TASK PROMPT:
Leave out the pictures and transcribe the rest of the records exactly.

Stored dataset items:
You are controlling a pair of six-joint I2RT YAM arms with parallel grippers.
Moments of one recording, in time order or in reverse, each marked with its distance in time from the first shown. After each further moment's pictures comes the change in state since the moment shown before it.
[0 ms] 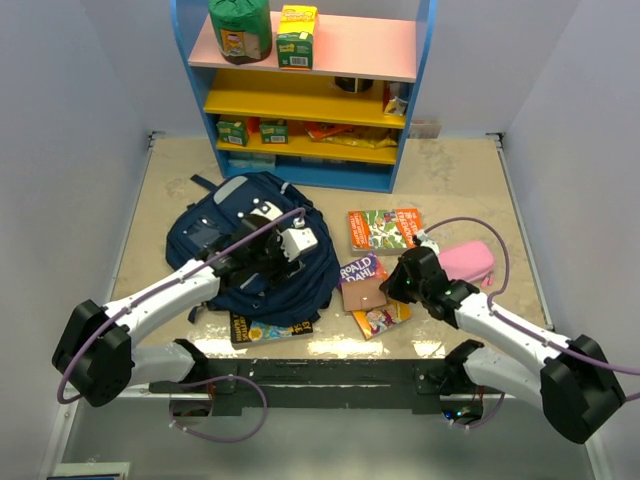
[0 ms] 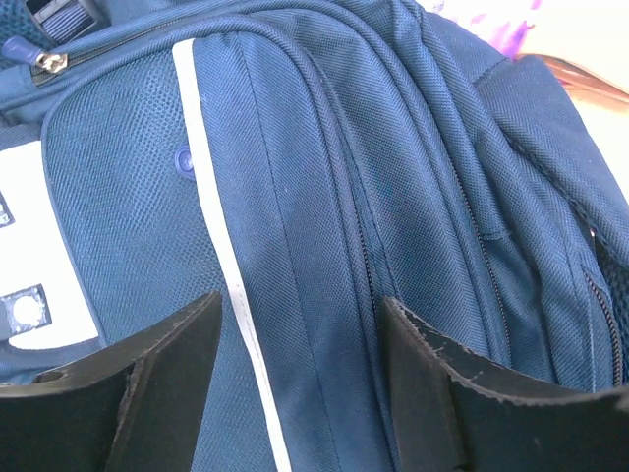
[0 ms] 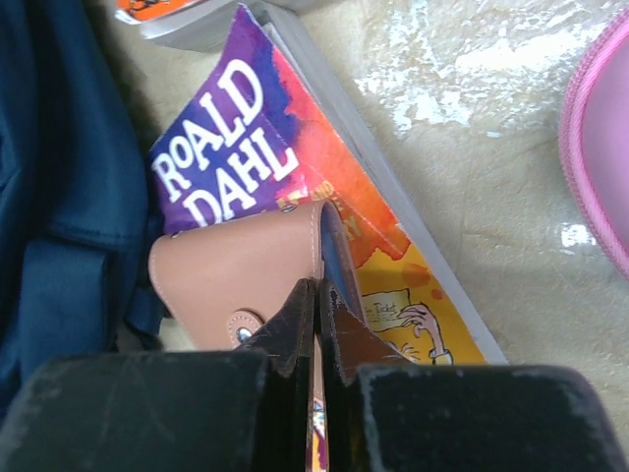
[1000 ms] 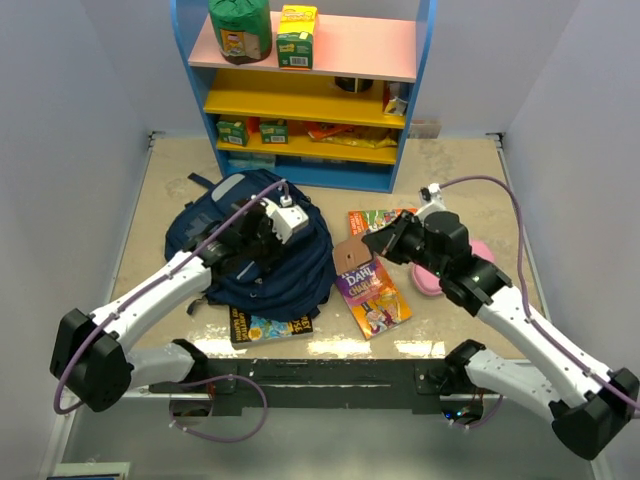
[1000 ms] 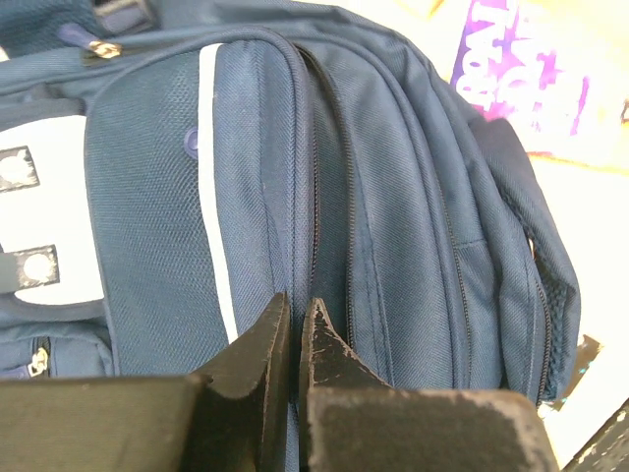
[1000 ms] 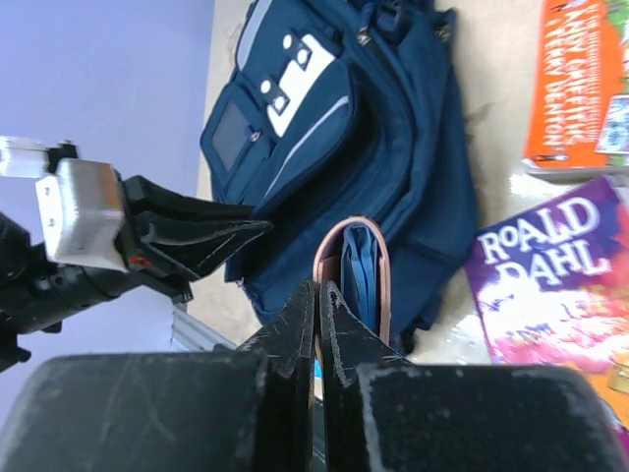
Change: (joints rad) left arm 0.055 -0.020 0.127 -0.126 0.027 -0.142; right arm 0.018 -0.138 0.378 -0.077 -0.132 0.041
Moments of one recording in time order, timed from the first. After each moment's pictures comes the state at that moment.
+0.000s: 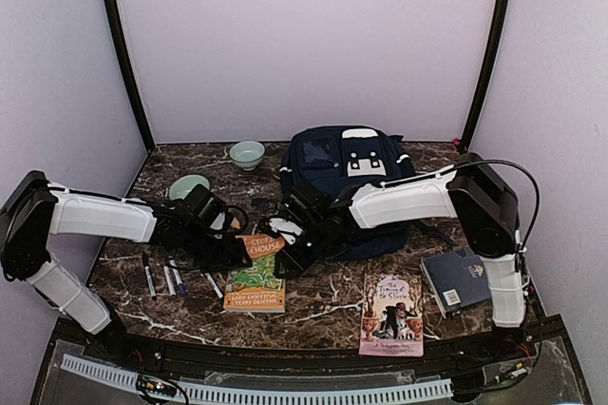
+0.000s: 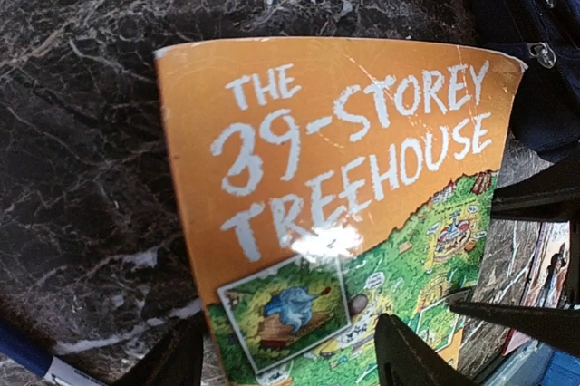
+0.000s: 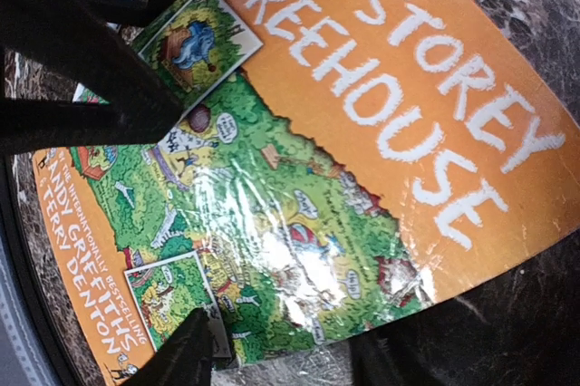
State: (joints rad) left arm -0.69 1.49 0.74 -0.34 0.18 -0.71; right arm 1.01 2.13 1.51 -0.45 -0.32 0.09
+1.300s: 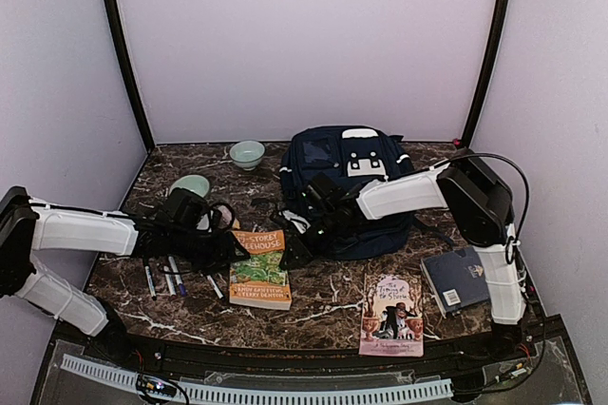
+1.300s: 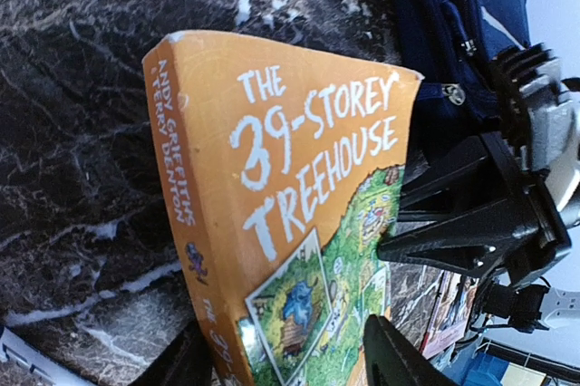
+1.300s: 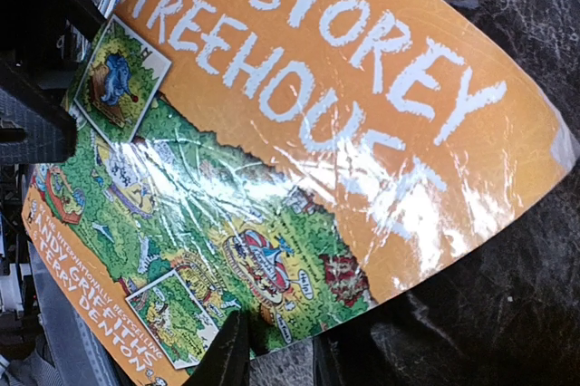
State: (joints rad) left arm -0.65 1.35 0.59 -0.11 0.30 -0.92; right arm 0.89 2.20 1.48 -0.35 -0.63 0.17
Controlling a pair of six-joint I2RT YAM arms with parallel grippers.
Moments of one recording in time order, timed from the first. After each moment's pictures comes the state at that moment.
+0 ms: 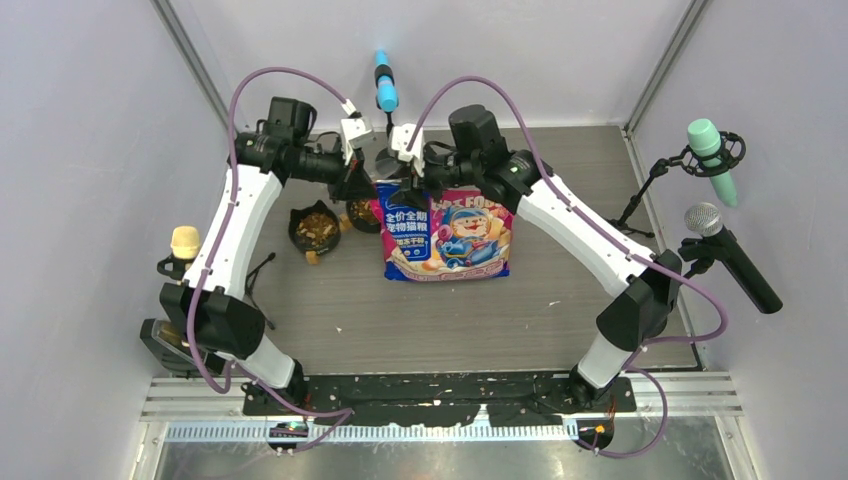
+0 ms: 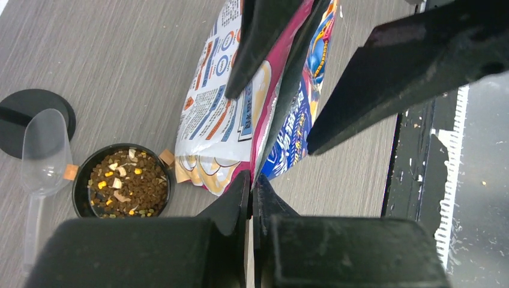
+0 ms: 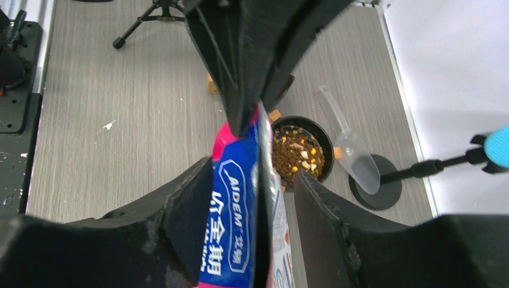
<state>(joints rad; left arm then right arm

RESULT FOR THIS TASK:
You are controlling a pair of six-joint I2RT YAM arms with parallel grippers.
Moments of one recording, in time order or in reverse, each marked with its distance in time from the first shown. After each further moment's pictures comes the change in state since the moment shown before it.
[0 ms] 
[0 ms] 
[0 ms] 
[1000 ms] 
[1000 ms] 
[1000 ms] 
Change: (joints rad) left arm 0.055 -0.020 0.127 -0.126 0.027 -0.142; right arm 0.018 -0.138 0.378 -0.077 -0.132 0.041
Moments of one recording in time order, timed from the first. After each moment's pictures comes the state at that moment.
+0.000s: 
+0.000s: 
+0.000s: 
State: (joints rad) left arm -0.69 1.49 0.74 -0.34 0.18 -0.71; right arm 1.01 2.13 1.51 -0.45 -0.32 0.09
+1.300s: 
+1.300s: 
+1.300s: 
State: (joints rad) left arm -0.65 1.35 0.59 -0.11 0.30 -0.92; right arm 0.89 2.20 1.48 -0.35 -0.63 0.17
Controlling a pair of six-joint I2RT YAM arms with parallel grippers.
Moments of one recording in time order, timed from the first. After each moment's pictures comes the state at that moment.
+0 ms: 
+0 ms: 
+0 ms: 
<state>(joints rad; left arm then right arm

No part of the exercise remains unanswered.